Instructions for the task - How many lines in these entries contain the string "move"? Reply with the number alone.

### Data excerpts

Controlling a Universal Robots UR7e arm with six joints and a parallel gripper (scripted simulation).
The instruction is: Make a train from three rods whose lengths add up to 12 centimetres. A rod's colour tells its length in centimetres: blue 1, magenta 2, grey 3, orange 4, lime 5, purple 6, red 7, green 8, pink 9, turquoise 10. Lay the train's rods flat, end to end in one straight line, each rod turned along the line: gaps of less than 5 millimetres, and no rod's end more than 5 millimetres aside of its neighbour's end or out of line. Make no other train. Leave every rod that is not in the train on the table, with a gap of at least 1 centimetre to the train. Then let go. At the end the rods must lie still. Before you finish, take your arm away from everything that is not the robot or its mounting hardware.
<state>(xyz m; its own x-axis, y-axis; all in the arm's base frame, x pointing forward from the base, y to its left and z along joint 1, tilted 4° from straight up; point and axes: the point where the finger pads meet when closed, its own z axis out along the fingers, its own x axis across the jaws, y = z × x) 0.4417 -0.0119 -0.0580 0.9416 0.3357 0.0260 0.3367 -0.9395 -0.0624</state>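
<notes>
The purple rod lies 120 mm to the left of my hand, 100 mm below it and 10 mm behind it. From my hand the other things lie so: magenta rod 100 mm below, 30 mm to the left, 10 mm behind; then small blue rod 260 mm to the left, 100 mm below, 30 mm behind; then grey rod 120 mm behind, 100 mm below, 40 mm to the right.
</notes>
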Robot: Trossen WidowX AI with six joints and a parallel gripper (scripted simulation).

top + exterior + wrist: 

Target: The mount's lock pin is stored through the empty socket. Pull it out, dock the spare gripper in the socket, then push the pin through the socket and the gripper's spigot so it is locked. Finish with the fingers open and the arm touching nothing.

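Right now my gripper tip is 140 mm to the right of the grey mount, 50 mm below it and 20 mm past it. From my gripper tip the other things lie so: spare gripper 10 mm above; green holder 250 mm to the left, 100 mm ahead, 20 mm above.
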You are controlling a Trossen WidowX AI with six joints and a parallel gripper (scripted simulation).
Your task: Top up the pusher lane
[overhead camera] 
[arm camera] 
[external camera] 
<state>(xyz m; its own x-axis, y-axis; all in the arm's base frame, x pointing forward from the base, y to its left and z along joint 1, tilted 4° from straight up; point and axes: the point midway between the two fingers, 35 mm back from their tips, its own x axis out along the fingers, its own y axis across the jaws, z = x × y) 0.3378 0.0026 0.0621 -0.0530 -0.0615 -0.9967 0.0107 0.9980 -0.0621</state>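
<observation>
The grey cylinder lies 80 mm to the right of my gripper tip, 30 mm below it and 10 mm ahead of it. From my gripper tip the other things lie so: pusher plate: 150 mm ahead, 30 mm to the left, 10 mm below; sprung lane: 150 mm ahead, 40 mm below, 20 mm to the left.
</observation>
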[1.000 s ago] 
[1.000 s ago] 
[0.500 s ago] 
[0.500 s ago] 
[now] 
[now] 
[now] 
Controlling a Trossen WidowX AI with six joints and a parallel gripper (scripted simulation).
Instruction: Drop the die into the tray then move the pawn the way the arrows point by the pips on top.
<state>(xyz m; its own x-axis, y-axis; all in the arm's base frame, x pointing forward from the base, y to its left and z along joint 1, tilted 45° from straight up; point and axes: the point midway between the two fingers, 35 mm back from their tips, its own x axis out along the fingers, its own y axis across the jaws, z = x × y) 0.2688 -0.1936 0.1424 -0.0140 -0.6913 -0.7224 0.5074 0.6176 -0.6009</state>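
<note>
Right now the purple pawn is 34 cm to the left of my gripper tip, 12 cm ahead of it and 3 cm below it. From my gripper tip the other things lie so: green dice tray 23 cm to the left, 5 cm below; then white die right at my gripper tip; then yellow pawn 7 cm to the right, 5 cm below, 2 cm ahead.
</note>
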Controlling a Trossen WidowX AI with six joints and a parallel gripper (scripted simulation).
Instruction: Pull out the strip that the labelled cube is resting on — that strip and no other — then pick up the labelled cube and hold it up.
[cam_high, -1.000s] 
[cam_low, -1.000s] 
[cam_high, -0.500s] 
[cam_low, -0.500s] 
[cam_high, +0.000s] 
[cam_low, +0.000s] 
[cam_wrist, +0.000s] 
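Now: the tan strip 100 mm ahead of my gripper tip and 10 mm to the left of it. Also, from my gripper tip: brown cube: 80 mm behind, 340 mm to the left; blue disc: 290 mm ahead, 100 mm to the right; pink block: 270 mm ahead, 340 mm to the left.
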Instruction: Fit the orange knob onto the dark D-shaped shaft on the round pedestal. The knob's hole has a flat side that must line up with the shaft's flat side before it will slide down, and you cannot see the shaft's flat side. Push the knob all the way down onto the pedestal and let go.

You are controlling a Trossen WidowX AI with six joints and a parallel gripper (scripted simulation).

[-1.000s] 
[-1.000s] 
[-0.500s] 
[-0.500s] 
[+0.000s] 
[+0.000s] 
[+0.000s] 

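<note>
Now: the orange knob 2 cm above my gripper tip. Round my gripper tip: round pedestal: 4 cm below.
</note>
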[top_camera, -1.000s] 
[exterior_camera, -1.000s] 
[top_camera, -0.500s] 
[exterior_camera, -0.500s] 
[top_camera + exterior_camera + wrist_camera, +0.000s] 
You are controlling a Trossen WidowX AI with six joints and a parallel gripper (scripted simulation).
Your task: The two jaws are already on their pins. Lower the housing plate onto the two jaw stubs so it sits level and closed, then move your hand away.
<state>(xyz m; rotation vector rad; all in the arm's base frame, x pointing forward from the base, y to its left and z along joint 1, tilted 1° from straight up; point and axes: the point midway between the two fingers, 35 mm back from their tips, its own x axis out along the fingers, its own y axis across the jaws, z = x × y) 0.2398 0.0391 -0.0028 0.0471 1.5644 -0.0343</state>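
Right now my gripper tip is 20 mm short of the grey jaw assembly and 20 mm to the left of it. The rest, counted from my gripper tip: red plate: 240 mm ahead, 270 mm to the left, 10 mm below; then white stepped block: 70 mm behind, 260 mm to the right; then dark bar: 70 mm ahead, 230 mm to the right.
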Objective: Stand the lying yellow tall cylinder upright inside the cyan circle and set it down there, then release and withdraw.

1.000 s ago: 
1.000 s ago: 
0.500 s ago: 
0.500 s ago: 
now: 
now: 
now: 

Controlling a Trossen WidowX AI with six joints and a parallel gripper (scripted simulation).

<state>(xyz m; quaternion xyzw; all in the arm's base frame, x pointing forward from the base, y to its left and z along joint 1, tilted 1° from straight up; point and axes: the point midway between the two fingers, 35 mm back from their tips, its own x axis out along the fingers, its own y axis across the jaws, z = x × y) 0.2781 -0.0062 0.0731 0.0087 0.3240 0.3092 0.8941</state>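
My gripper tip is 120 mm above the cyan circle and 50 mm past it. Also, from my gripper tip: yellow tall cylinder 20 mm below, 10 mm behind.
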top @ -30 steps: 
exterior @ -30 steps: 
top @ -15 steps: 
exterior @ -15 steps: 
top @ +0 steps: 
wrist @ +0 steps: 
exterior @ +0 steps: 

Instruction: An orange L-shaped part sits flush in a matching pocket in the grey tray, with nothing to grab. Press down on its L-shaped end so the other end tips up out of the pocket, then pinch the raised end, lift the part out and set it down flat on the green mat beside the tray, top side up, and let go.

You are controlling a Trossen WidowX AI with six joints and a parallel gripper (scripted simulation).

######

Solution to this exercise - 2